• _What needs to be done_
Reproduce only this range: the line holding "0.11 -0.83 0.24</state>" through the last line of the data below, both included, exactly, with no pictures.

════════════════

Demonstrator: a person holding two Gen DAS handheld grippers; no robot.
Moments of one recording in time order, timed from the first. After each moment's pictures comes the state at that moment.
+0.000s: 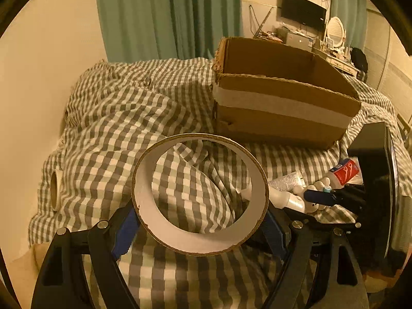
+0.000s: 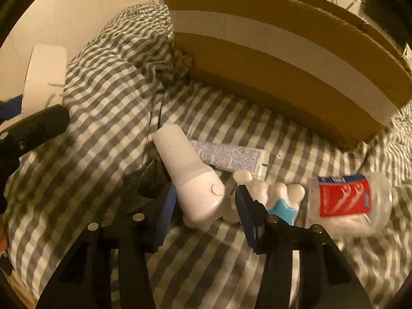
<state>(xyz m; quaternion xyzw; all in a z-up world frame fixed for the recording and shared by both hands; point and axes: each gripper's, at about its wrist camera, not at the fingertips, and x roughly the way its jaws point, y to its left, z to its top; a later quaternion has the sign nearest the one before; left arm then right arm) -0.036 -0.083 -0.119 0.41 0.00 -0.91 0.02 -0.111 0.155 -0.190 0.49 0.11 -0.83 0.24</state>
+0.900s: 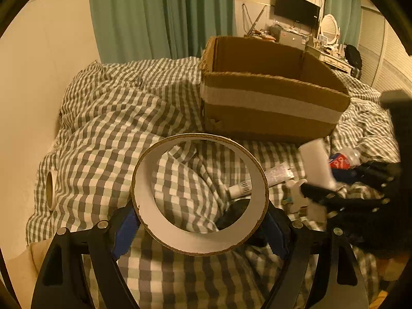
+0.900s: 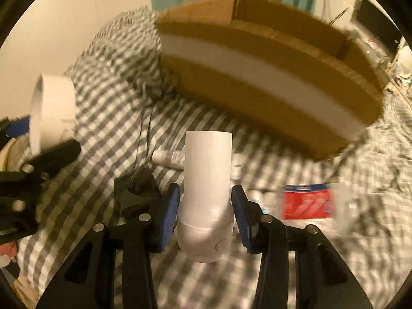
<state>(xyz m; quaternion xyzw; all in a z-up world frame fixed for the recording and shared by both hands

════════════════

• _Worked solution_
<state>(xyz m; quaternion xyzw; all in a z-up world frame fixed for the recording and shared by both hands; point and axes: each gripper's, at about its wrist camera, not at the fingertips, and x roughly the way its jaws point, y to its left, z to its top; a later quaternion has the sign nearest the one before; left arm then right arm) -0.036 -0.083 -0.119 0.41 0.00 -0.91 0.02 -0.111 0.155 -0.190 0.49 0.11 -0.83 0.24</state>
+0.900s: 
+0.900s: 
<state>(xyz m; quaternion xyzw; all in a z-up world frame fixed for the recording and shared by both hands

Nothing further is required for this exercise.